Ruth Mwandumba

Personal information
- Full name: Ruth Pemphero Mwandumba
- Citizenship: British; Malawian;
- Born: 6 August 1995 (age 31)
- Education: University of East London; Liverpool John Moores University; University of Manchester;

Sport
- Country: United Kingdom
- Sport: Shooting sport
- Event: 10 m air rifle

Medal record
Women's shooting
Representing United Kingdom
ISSF Grand Prix
| Bronze medal – third place | 2023 Ruse | 10m Air Rifle |
Representing England
CSF(ED)
| Silver medal – second place | 2018 Northern Ireland | 10m Air Rifle |
| Bronze medal – third place | 2018 Northern Ireland | 50m Prone Rifle |
| Bronze medal – third place | 2022 Wales | 10m Air Rifle |
| Bronze medal – third place | 2022 Wales | 10m Air Rifle Mixed Team |

= Ruth Mwandumba =

British sports shooter

Ruth Pemphero Mwandumba is a British sport shooter, specialising in 10 metre air rifle. She has been English Champion twice, and has set two British records. She medalled twice at the 2022 Commonwealth Shooting Federation Championships.

==Personal life==
Born in the UK to Malawian parents, Mwandumba grew up in Merseyside, attending St Mary's College, Crosby. She studied Medical Physiology at the University of East London, and gained an MSc in International Public Health at Liverpool John Moores University.

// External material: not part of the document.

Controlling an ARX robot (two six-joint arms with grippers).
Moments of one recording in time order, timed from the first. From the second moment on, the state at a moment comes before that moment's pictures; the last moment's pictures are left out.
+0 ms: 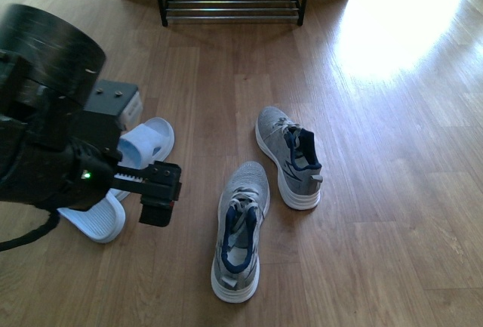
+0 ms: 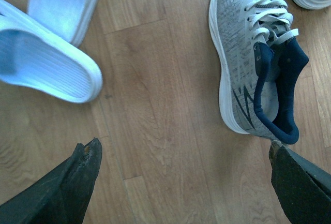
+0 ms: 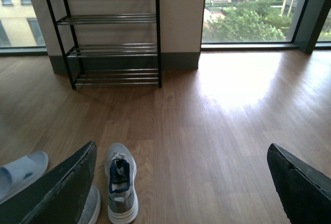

In 2024, she won the Pride of Sefton Award for her sporting performance and work on the #TargetChange initiative.

She gave birth to twins in 2025.

==Shooting career==
Mwandumba started shooting through her school's cadet contingent.

Whilst at university, she joined the Stock Exchange Rifle Club, learning to shoot air rifle and smallbore rifle.

In February 2018 she was selected to represent England at InterShoot, becoming the first black woman and second black person to represent England in shooting sports (after Nathan Sutherland).

She became English Women's Air Rifle Champion for the first time in 2018. At the Commonwealth Shooting Federation (European Division) Championships in September 2018 she won a silver medal in the 10 metre air rifle and bronze in the 50 metre prone rifle.

Mwandumba gained wider prominence in 2020 when she was featured in an editorial in The Daily Telegraph, discussing race and sport.

In 2022 Mwandumba launched the #TargetChange campaign with British Shooting, the Womens Sport Alliance and Eley. The project ran "have-a-go" days around the UK to change the perceptions of target shooting sports and encourage participation from more diverse communities.

In 2023, Mwandumba signed with Lacoste as a brand ambassdor, alongside Olympians Ashleigh Johnson and Marcel Nguyen.

In 2024, Mwandumba was a non-travelling reserve for TeamGB to the Paris 2024 Olympic Games.

In January 2025, Mwandumba was selected for the 2025 European 10metre Championships whilst expecting twins.